Fig. 2

Genome assembly assessment and comparison. (a) The histogram generated by findGSE with a k-mer size of 21 is displayed below. The observed k-mer frequency is depicted by the gray line, while the teal line represents the fitted model for the heterozygous k-mer peak. The blue line represents the fitted model without k-mer correction, and finally, the red line represents the fitted model with k-mer correction, which is utilized to estimate the size of the genome. (b) A left panel with a Hi-C contact map is used to represent the genome assembly, showing the proximity of genomic regions in three-dimensional space as a contiguous linear arrangement.
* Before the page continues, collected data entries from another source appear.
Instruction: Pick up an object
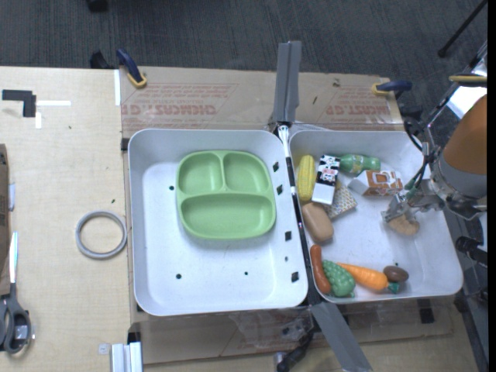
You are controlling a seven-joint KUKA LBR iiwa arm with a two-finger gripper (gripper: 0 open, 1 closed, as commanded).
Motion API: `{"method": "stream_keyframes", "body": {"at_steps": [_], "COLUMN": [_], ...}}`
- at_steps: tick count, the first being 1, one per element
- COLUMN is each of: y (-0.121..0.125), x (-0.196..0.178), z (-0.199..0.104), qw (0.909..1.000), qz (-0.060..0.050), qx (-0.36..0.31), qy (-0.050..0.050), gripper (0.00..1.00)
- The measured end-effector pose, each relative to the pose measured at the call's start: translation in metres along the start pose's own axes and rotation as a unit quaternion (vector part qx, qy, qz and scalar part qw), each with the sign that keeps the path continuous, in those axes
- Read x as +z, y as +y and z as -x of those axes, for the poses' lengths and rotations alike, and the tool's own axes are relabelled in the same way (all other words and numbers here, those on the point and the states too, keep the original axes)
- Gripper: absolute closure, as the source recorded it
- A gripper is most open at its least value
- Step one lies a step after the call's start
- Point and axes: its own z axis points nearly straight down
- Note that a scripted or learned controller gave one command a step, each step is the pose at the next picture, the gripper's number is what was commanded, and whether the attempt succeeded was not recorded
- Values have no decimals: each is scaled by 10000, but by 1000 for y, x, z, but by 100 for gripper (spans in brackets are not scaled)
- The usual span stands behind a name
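My gripper [400,210] is low in the right bin [434,285], near its right wall, reaching in from the right. A small tan object [404,225] lies directly under its tip, touching or nearly touching it. To its left lie an orange-and-white packet [384,182], a green item [359,163], a black-and-white box [328,179], a corn cob [306,177] and a brown bread roll [317,222]. Along the front wall lie a red sausage [318,268], a green broccoli [339,279], a carrot [365,276] and a small brown piece [396,273].
The left bin [155,285] holds a green divided plate [226,193]. A grey tape ring [101,233] and scissors [13,321] lie on the bench at the left. Clamps [132,67] [394,88] sit on the cardboard behind the bins.
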Motion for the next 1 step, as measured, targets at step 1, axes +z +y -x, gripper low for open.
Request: {"method": "stream_keyframes", "body": {"at_steps": [1], "y": [0], "x": [-130], "z": [-100], "qw": [9987], "qz": [12], "qx": [503], "qy": [-47], "gripper": [100]}}
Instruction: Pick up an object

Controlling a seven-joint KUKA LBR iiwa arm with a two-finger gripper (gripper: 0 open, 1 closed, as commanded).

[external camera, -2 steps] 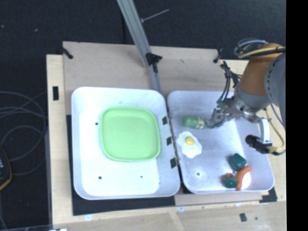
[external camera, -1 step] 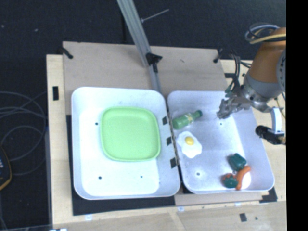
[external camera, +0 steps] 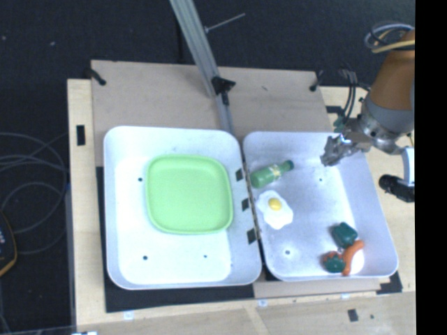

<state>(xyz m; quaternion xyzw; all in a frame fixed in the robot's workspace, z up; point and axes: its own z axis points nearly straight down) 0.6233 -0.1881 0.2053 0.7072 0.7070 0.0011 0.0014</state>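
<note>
Presently the gripper (external camera: 334, 150) hangs at the upper right of the frame, above the top edge of the right bin (external camera: 363, 187); nothing sits between its tips, and whether they are spread or pressed together cannot be told at this size. Candidates for pickup all lie in that bin. A green bottle (external camera: 270, 174), smooth and cylindrical, lies on its side at upper left of the bin, near the divider. Just below it rests a toy fried egg (external camera: 274, 211), flat, white, with a domed yellow yolk. Lower right, three small items cluster against the wall: a dark green block (external camera: 343, 233), a carrot (external camera: 354, 255) and a further small piece (external camera: 332, 262), red and green. The left bin (external camera: 126, 187) bears a pale green plate (external camera: 188, 193), square with rounded corners. Judged nearest the gripper is the bottle; its round body may roll when pinched.
</note>
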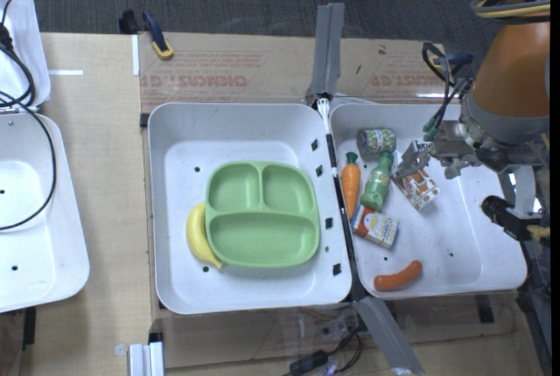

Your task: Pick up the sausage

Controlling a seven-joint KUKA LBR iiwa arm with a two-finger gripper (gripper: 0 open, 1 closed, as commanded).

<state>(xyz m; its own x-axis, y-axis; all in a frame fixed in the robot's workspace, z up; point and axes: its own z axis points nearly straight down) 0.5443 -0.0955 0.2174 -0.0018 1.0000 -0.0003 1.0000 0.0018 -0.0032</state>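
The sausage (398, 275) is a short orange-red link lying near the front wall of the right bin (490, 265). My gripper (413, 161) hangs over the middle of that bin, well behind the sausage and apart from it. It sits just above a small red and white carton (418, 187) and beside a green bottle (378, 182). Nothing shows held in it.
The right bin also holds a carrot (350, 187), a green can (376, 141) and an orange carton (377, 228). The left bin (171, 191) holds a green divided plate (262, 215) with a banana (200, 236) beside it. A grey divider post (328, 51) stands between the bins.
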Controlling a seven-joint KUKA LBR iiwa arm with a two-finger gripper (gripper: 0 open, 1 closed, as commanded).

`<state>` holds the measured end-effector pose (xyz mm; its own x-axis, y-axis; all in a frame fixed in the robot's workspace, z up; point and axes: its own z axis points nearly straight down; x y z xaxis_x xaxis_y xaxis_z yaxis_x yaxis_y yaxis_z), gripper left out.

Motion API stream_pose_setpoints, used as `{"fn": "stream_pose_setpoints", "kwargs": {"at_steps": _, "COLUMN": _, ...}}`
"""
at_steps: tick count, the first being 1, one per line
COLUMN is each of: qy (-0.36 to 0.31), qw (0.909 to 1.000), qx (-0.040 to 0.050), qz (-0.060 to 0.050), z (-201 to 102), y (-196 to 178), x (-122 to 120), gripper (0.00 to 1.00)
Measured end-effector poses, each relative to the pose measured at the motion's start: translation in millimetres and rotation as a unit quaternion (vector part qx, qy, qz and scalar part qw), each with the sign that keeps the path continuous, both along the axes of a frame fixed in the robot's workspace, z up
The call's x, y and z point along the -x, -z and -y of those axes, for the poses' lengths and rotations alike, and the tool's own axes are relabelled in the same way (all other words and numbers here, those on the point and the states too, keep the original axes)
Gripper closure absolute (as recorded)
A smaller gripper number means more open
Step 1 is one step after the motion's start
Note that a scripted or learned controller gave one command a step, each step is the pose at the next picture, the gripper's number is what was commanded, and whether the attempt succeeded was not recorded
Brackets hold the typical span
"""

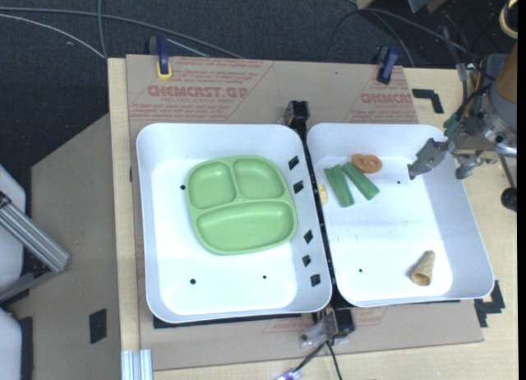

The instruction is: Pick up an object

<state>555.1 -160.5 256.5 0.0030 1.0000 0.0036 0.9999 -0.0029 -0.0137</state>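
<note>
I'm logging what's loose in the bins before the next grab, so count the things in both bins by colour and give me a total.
Green: 3, the divided plate in the left bin, and two green sticks in the right bin
Orange: 1, a round orange piece
Tan: 1, a cone-shaped piece
Total: 5

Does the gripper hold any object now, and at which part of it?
Nothing is held. The gripper is open over the right bin, apart from the green sticks.
</note>
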Motion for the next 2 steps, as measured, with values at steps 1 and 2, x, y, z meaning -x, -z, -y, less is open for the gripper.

Each cell in the contact map represents sequencing data that confirms the linkage between two specific regions. Gray lines are used to separate scaffolds, and the density of the map indicates the degree of fragmentation, with higher density indicating more fragmentation. The right panel, depict a plot showing the size distribution in Mega base (Mb) of each scaffold in the genome. (c) This plot compares the rfMv2 genome in this study to a published genome (GCA_014462685) of RPW by plotting the cumulative sequence length (y-axis) against the increasing number of scaffolds (x-axis). (d) The comparison between the rfMv2 genome presented in this study and the published genome (GCA_014462685) was visualized using grouped bar charts. These charts depict the BUSCO analyses for the insecta_odb10 gene sets. The height of the bars represents the percentage of genes found in each assembly relative to the total gene set. Additionally, x axis of each of the grouped bar charts are labeled with the Initials based on the BUSCO status: M for missing genes, F for fragmented genes, CD indicates complete and duplicated genes, and CS represents complete and single-copy genes.